Neither of those options appealed to me, so this is what I did:

  • Keep simple strings ("OK","Add","Confirm","My Awesome App") as regular Gettext .po entries, with the original text as the key
  • Write content (large text blocks) in markdown, and keep them in files. Example files would be /homepage/content.md (primary / source text), /homepage/content.da-DK.md, /homepage/content.de-DE.md

  • Write a class that fetches the content files (for the current locale) and parses it. I then used it like:

    <?=Template::getContent("homepage/content")?>

However, what about dynamic large text? Simple. Use a templating engine. I decided on Smarty, and used it in my Template class.

I could now use templating logic.. within markdown! How awesome is that?!

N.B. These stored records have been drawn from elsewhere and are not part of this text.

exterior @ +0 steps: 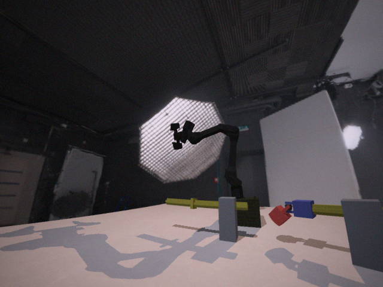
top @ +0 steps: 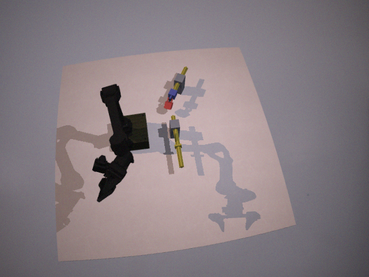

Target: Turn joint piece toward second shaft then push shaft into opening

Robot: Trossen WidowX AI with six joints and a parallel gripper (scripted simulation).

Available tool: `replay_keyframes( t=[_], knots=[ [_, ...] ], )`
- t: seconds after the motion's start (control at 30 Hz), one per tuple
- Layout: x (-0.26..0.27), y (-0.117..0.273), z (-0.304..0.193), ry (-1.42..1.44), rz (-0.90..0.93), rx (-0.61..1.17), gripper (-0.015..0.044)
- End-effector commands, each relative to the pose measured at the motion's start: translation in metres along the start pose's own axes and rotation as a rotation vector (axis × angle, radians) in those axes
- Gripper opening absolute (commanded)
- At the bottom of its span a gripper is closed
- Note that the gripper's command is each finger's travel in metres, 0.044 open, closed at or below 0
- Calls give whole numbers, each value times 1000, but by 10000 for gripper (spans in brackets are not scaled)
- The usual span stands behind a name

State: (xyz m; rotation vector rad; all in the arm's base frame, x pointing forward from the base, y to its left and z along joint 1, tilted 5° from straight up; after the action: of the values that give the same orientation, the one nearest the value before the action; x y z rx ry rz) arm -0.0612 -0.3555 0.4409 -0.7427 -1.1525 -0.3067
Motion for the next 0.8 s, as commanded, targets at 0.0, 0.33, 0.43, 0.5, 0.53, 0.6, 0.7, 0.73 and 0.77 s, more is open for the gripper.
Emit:
replay_keyframes(
  t=[0.0, 0.33, 0.43, 0.5, 0.53, 0.6, 0.7, 0.73, 0.77],
  knots=[
    [0, 15, -35, 35, -20, 128, 440],
    [4, 61, -108, 112, -49, 417, 440],
    [4, 79, -129, 147, -56, 511, 440],
    [4, 92, -143, 170, -59, 575, 440],
    [4, 99, -150, 182, -60, 606, 440],
    [4, 113, -162, 207, -61, 670, 440],
    [4, 136, -180, 244, -60, 765, 440],
    [4, 144, -185, 257, -59, 797, 440],
    [4, 152, -190, 270, -58, 829, 440]
  ],
)
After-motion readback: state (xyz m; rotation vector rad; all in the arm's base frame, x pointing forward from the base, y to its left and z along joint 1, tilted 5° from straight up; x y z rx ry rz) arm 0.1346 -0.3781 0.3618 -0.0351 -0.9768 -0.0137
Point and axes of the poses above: the point midway between the two fingers, 35 mm back from their tips, its own y axis back along the fingers, its own x axis across the jaws, z = x × y, the point moved 4 cm from there along y, back along the fingers, and after that the axes turned 6 degrees about -y, right-handed, at the moved point
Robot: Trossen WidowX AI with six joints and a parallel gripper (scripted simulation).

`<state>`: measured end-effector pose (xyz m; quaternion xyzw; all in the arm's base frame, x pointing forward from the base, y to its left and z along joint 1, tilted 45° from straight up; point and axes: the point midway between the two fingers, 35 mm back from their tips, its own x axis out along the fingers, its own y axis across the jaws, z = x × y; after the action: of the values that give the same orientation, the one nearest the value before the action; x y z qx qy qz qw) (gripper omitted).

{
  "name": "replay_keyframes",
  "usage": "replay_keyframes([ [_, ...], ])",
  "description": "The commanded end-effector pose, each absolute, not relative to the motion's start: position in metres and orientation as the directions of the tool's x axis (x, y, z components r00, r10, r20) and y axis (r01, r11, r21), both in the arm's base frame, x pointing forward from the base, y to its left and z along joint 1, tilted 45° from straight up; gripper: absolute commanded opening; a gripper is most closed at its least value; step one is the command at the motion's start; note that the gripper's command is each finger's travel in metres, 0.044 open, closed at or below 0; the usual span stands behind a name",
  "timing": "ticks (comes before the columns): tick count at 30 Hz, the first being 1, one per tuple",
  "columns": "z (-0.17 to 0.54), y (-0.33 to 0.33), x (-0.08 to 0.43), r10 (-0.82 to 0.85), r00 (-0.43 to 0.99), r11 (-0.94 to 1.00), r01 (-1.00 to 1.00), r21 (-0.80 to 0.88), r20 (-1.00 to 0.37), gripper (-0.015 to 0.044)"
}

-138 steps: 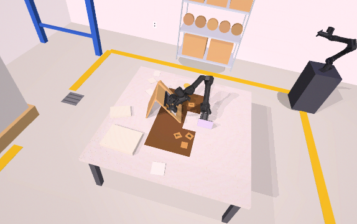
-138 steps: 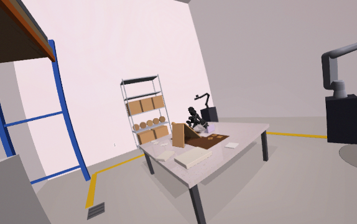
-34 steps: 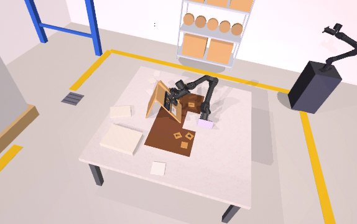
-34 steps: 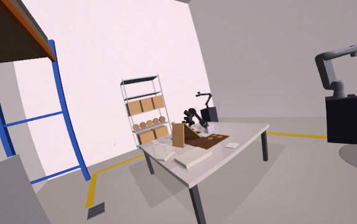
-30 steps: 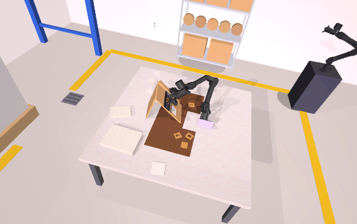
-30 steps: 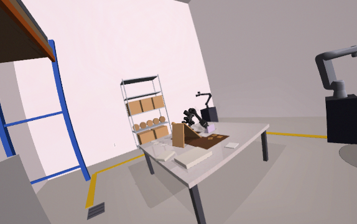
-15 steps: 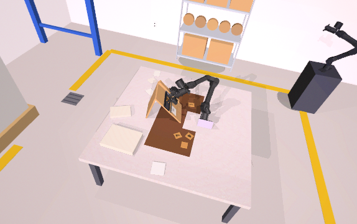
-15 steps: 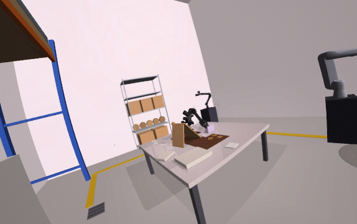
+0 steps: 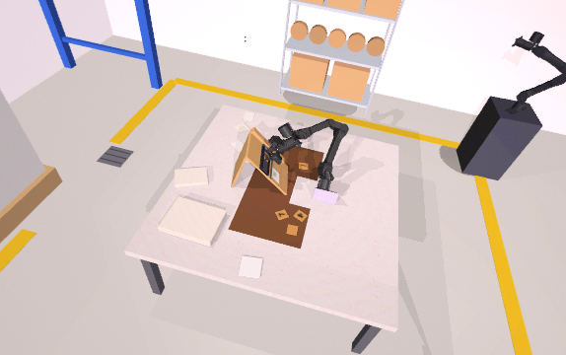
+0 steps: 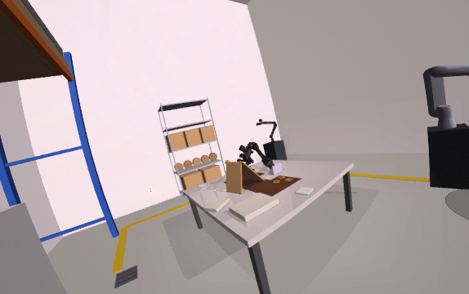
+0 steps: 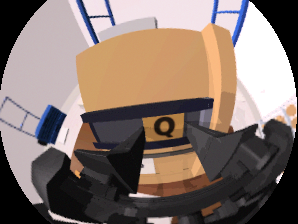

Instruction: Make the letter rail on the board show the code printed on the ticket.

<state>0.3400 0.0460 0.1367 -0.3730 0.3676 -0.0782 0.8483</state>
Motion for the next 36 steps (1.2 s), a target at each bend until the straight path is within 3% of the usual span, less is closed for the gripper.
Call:
replay_keyframes([
  [1, 0.14, 0.044, 0.341, -0.404, 0.719, 0.708, -0.145, -0.691, -0.566, 0.0],
  [24, 0.152, 0.032, 0.343, -0.405, 0.719, 0.708, -0.145, -0.691, -0.565, 0.0],
  [35, 0.153, 0.034, 0.34, -0.405, 0.719, 0.708, -0.145, -0.691, -0.565, 0.0289],
  [36, 0.154, 0.035, 0.339, -0.405, 0.719, 0.708, -0.145, -0.691, -0.566, 0.0295],
])
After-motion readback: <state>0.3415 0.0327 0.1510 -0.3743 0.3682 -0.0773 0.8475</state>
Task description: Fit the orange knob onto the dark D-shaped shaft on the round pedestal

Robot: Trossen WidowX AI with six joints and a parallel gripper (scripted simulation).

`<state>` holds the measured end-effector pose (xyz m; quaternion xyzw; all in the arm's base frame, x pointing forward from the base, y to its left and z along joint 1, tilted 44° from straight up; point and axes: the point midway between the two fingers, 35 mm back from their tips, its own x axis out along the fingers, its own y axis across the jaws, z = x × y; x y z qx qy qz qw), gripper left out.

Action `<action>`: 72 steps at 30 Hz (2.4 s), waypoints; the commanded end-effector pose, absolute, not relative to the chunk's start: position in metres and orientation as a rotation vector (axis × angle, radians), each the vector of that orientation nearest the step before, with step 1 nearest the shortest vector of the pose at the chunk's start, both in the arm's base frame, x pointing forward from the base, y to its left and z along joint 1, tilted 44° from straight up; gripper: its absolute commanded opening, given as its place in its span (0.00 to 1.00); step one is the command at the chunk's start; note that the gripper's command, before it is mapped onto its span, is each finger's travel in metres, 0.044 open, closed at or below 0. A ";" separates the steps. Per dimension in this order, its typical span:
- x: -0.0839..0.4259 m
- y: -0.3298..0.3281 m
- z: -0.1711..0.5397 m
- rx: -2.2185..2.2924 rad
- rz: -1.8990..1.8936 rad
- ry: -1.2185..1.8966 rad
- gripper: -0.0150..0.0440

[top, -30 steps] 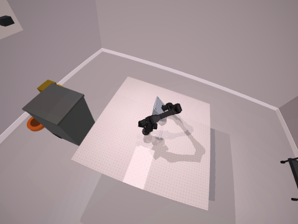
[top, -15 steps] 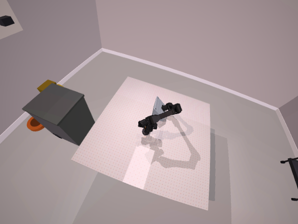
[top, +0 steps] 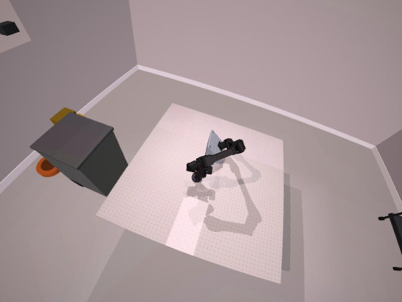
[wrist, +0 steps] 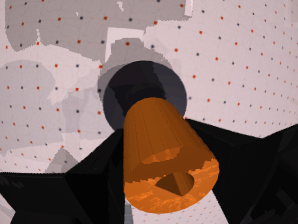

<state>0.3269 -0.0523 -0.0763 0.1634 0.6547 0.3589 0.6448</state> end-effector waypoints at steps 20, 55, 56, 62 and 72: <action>0.327 -0.051 -0.077 0.327 0.856 1.460 0.25; 0.325 -0.040 -0.089 0.320 0.859 1.460 0.25; 0.325 -0.040 -0.089 0.320 0.859 1.460 0.30; 0.325 -0.040 -0.089 0.320 0.859 1.460 0.57; 0.325 -0.040 -0.089 0.320 0.859 1.460 1.00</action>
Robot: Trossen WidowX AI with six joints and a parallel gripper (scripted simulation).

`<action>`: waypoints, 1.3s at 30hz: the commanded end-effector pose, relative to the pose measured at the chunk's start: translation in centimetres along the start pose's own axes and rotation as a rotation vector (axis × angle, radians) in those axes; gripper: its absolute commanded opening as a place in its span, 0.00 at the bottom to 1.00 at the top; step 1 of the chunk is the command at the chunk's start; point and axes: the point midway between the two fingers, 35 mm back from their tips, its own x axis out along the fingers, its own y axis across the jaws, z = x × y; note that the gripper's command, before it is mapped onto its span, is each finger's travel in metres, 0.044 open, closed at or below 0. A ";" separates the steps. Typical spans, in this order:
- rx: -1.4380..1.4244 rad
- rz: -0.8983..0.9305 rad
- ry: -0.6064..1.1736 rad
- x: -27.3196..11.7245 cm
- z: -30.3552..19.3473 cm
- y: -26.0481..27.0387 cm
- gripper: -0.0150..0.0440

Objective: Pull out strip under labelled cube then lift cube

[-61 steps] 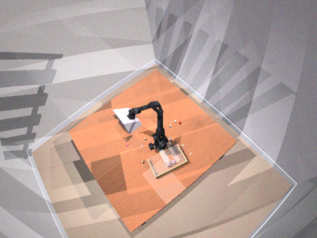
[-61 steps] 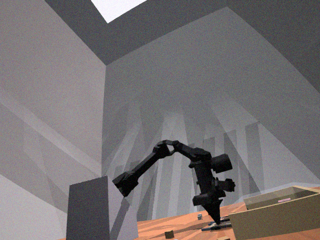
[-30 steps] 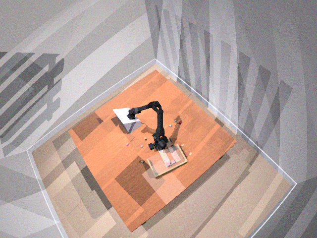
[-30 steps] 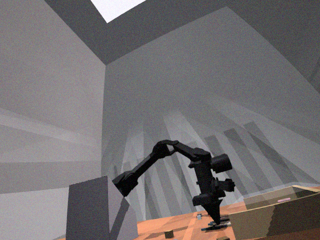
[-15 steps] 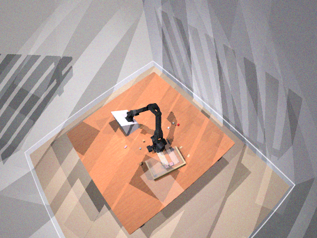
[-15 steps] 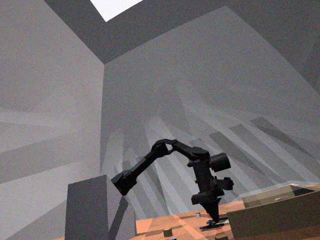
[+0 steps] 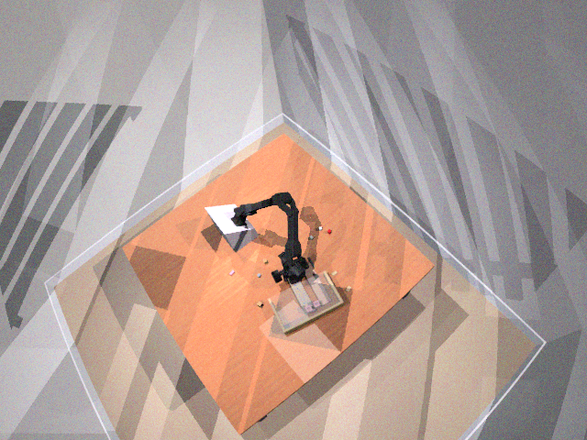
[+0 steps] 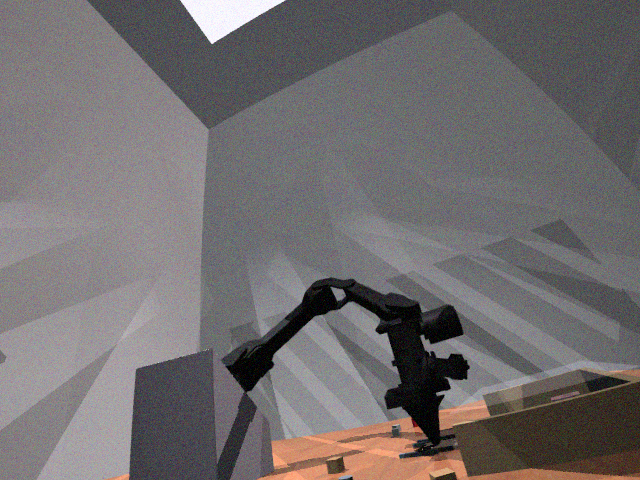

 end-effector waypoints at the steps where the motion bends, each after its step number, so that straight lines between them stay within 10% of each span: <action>1: 0.001 -0.004 0.008 0.5 0.0 0.0 0.25; 39: 0.003 -0.004 0.010 0.6 -5.4 -0.1 0.25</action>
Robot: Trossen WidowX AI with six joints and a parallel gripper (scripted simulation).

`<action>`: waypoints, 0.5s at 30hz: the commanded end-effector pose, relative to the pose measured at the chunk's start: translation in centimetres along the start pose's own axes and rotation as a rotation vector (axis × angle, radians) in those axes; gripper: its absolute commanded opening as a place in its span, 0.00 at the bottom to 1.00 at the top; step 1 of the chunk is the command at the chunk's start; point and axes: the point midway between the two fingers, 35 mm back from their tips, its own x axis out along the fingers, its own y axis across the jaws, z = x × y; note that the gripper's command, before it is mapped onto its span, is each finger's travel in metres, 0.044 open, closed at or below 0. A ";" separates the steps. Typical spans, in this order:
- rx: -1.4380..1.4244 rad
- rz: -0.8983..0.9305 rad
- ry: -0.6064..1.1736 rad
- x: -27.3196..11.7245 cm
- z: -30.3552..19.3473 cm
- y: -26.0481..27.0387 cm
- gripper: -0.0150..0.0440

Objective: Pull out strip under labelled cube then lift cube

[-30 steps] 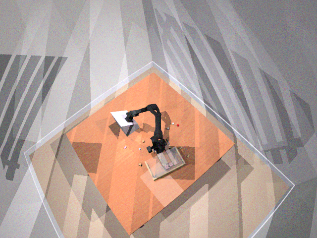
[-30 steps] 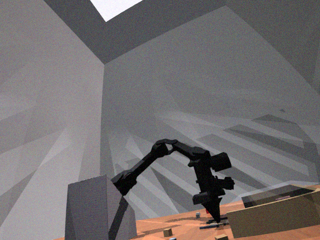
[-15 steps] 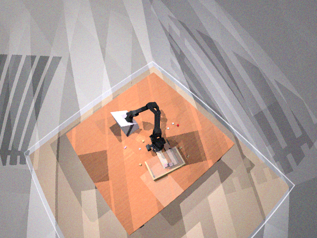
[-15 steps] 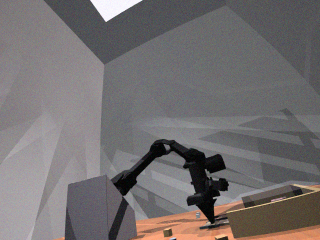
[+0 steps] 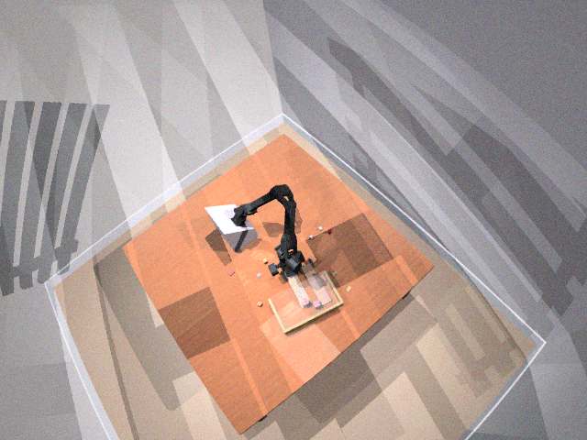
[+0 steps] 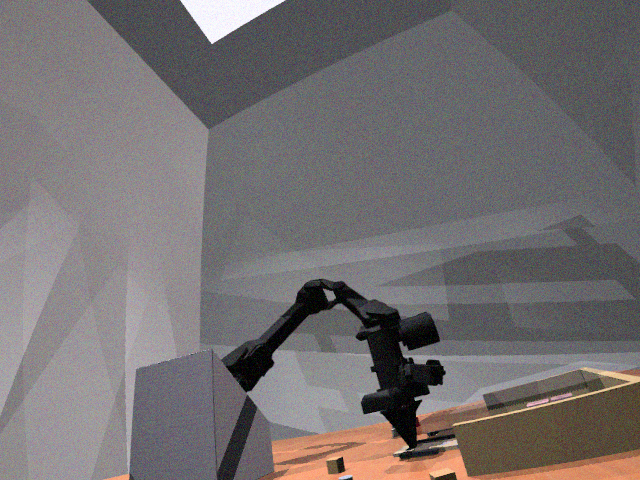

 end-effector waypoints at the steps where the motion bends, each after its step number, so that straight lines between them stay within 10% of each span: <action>1: 0.002 -0.004 0.020 0.5 -1.3 0.1 0.25; 15: 0.003 -0.005 0.021 0.5 -3.4 0.0 0.25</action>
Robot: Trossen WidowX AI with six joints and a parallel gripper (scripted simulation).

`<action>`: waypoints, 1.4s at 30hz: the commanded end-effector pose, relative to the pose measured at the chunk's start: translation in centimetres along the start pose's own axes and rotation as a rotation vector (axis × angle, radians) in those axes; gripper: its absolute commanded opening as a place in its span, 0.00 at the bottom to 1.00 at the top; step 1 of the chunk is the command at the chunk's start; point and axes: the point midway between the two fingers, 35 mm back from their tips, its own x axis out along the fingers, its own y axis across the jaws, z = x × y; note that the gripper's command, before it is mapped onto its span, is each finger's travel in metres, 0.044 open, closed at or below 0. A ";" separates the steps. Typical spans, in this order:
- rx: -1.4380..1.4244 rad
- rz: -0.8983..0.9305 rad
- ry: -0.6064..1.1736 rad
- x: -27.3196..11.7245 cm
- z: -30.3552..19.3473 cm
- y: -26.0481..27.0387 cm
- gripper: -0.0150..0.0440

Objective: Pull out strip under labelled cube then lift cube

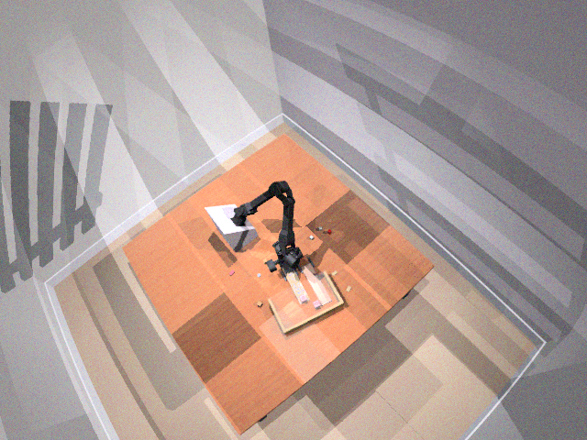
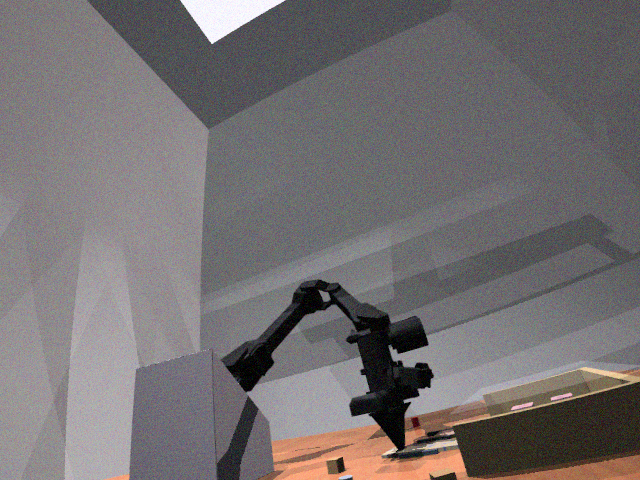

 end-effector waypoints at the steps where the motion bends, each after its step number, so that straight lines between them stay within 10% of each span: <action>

Then came the tricky part..

For content to look good, at times you need to structure your HTML differently. Consider a campaign area with 3 "feature boxes" beneath it. The easy solution: Have a file for the campaign area, and one for each of the 3 boxes.

But I could do better than that.

I wrote a quick block parser, so I would write all the content in one file, and then render each block seperately.

Example file:

[block campaign]
Buy this now!
=============

Blaaaah... And a smarty tag: {$cool}
[/block]

[block feature 1]
Feature 1
---------

asdasd you get it..
[/block]

[block feature 2] ...

And this is how I would render them in the markup:

<?php 
// At the top of the document...

// Class handles locale. :)
$template = Template::getContent("homepage/content", [
    "cool" => "Smarty variable! AWESOME!"
]);
?>

...

<title><?=_("My Awesome App")?></title>    

...

<div class="hero">
   <!-- Template data already processed! :) -->
   <?=$template->renderBlock("campaign")?>
</div>
<div class="featurebox">
   <?=$template->renderBlock("feature 1")?>
</div>
<div class="featurebox">
   <?=$template->renderBlock("feature 2")?>
</div>

I'm afraid I can't provide any source code, as this was for a company project, but I hope you get the idea.

3
votes

gettext wasn't really designed for translating large pieces of text.

fwiw I've included basic HTML (strong, a, etc) in gettext strings as I was confident our translators knew what they were doing (mostly right) and that the translations would be well tested.

I've tried the approach of breaking up the text into one string per paragraph. Roughly as it looks odd if there's one paragraph of English in the middle of the text. Where one of those strings have changed this has meant that we have had to wait for translations before releasing a new version, which has slowed us down. On the plus side it's easy for translators to see which part of the text has changed. This approach worked well for the one application I've tried it with.

Splitting some text out into external locations also worked, but it caused management overhead, rather than just a .po file or two, there was a whole bunch of other text that had to be manually compared to the English version and updated accordingly. This is doable if you remember to provide notes to your translators explaining where and what the difference was in the English version.

I'm still not sold on either approach myself.